GFlops.jl

Lifecycle Build Status Coverage

When code performance is an issue, it is sometimes useful to get absolute performance measurements in order to objectivise what is "slow" or "fast". GFlops.jl leverages the power of Cassette.jl to automatically count the number of floating-point operations in a piece of code. When combined with the accuracy of BenchmarkTools, this allows for easy and absolute performance measurements.

Installation

This package is registered and can therefore be simply be installed with

pkg> add GFlops

Example use

This simple example shows how to track the number of operations in a vector summation:

julia> using GFlops

julia> x = rand(1000);

julia> @count_ops sum($x)
Flop Counter: 999 flop
┌─────┬─────────┐
      Float64 
├─────┼─────────┤
 add      999 
└─────┴─────────┘

julia> @gflops sum($x);
  8.86 GFlops,  12.76% peak  (9.99e+02 flop, 1.13e-07 s, 0 alloc: 0 bytes)
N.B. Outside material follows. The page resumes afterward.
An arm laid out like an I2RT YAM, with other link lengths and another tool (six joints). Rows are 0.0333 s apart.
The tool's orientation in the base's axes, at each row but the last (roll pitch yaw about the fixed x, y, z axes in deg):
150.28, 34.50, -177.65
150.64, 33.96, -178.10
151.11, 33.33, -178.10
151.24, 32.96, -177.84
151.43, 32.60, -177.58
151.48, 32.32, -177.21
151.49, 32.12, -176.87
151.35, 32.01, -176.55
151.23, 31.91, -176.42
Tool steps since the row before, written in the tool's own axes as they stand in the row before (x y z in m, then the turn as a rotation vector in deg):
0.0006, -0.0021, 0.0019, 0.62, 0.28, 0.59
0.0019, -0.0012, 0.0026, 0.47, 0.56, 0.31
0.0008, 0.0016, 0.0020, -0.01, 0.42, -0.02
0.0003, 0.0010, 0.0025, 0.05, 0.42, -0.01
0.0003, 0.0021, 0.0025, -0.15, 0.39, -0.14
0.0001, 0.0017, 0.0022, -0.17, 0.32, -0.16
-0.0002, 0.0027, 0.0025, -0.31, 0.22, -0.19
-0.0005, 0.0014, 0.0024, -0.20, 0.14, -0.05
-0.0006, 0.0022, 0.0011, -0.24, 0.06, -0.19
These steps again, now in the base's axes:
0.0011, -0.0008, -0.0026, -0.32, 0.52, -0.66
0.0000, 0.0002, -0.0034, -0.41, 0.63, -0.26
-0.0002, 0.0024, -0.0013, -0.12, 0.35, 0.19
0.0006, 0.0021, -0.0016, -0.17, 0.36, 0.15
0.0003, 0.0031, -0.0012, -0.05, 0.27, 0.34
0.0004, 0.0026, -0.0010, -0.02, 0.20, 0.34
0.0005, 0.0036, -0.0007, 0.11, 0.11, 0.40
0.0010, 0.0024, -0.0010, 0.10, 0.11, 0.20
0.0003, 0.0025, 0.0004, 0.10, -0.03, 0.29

GFlops.jl internally tracks several types of Floating-Point operations, for both 32-bit and 64-bit operands. Pretty-printing a Flop Counter only shows non-zero entries, but any individual counter can be accessed:

julia> function mixed_dot(x, y)
           acc = 0.0
           @inbounds @simd for i in eachindex(x, y)
               acc += x[i] * y[i]
           end
           acc
       end
mixed_dot (generic function with 1 method)
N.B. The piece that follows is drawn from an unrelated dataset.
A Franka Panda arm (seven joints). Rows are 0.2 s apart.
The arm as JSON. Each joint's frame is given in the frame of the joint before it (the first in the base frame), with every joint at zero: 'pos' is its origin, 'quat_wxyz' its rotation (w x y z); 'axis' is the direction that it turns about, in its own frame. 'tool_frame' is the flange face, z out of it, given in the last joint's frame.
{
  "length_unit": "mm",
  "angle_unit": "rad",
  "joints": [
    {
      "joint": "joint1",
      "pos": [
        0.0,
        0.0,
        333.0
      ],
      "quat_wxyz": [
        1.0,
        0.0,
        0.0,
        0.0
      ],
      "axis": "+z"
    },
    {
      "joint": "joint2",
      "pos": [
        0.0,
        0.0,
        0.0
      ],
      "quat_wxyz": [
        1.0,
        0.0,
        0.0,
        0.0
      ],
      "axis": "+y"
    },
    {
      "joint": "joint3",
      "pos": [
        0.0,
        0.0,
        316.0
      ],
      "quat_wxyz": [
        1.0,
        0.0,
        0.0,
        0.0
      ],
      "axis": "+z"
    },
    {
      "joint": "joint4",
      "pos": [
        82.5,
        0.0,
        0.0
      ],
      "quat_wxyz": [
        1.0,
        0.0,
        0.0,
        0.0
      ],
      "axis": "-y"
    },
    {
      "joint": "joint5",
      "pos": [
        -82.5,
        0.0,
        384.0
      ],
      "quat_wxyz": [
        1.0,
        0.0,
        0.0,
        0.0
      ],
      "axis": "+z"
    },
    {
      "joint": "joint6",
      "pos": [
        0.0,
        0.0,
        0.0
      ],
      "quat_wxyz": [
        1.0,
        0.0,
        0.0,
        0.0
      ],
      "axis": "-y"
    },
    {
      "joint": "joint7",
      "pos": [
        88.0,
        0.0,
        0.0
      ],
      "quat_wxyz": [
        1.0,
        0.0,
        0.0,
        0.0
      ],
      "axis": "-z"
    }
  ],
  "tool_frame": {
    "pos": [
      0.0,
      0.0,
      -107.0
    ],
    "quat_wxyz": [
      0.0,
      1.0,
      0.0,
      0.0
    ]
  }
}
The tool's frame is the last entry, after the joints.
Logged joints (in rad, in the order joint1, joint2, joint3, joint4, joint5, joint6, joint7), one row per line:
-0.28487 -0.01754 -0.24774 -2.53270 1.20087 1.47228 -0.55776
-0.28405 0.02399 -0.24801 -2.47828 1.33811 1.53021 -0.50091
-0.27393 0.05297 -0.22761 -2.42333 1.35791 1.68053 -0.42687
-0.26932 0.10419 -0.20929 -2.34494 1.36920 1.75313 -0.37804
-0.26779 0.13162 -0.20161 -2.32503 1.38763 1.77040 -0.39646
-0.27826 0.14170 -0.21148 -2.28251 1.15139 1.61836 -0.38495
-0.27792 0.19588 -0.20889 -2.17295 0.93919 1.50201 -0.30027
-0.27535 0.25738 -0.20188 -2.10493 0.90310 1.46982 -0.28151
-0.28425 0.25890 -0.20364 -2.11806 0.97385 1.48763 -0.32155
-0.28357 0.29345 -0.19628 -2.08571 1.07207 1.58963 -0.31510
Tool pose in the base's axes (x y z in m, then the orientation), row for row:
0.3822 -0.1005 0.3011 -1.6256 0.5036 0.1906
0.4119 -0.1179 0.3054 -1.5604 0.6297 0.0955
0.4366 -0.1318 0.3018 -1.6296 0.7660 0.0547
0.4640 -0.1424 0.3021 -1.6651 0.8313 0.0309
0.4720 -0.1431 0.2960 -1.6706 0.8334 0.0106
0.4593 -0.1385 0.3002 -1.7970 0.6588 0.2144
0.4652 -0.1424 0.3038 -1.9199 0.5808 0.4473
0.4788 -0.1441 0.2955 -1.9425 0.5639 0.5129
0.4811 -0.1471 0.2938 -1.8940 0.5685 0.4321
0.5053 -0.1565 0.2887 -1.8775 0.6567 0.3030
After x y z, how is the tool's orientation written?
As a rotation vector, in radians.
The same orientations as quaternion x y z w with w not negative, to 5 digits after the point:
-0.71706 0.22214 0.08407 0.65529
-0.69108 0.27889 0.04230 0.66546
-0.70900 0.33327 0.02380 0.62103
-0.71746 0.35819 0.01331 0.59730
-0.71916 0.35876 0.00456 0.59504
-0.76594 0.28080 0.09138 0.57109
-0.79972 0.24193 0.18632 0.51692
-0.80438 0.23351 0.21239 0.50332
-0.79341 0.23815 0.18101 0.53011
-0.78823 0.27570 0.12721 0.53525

julia> x = rand(Float32, 1000); y = rand(Float32, 1000);

julia> cnt = @count_ops mixed_dot($x, $y)
Flop Counter: 1000 flop
┌─────┬─────────┬─────────┐
      Float32  Float64 
├─────┼─────────┼─────────┤
 add        0     1000 
 mul     1000        0 
└─────┴─────────┴─────────┘

julia> fieldnames(GFlops.Counter)
(:fma32, :fma64, :muladd32, :muladd64, :add32, :add64, :sub32, ...)

julia> cnt.add64
1000

julia> @gflops mixed_dot($x, $y);
  9.91 GFlops,  13.36% peak  (2.00e+03 flop, 2.02e-07 s, 0 alloc: 0 bytes)

Caveats

Fused Multiplication and Addition: FMA & MulAdd

On systems which support them, FMAs and MulAdds compute two operations (an addition and a multiplication) in one instruction. @count_ops counts each individual FMA/MulAdd as one operation, which makes it easier to interpret counters. However, @gflops will count two floating-point operations for each FMA, in accordance to the way high-performance benchmarks usually behave:

julia> x = 0.5; coeffs = rand(10);

# 9 MulAdds but 18 flop
julia> cnt = @count_ops evalpoly($x, $coeffs)
Flop Counter: 18 flop
┌────────┬─────────┐
         Float64 
├────────┼─────────┤
 muladd        9 
└────────┴─────────┘

julia> @gflops evalpoly($x, $coeffs);
  0.87 GFlops,  1.63% peak  (1.80e+01 flop, 2.06e-08 s, 0 alloc: 0 bytes)

Non-julia code

GFlops.jl does not see what happens outside the realm of Julia code. It especially does not see operations performed in external libraries such as BLAS calls:

julia> using LinearAlgebra

julia> @count_ops dot($x, $y)
Flop Counter: 0 flop

This is a known issue; we'll try and find a way to circumvent the problem.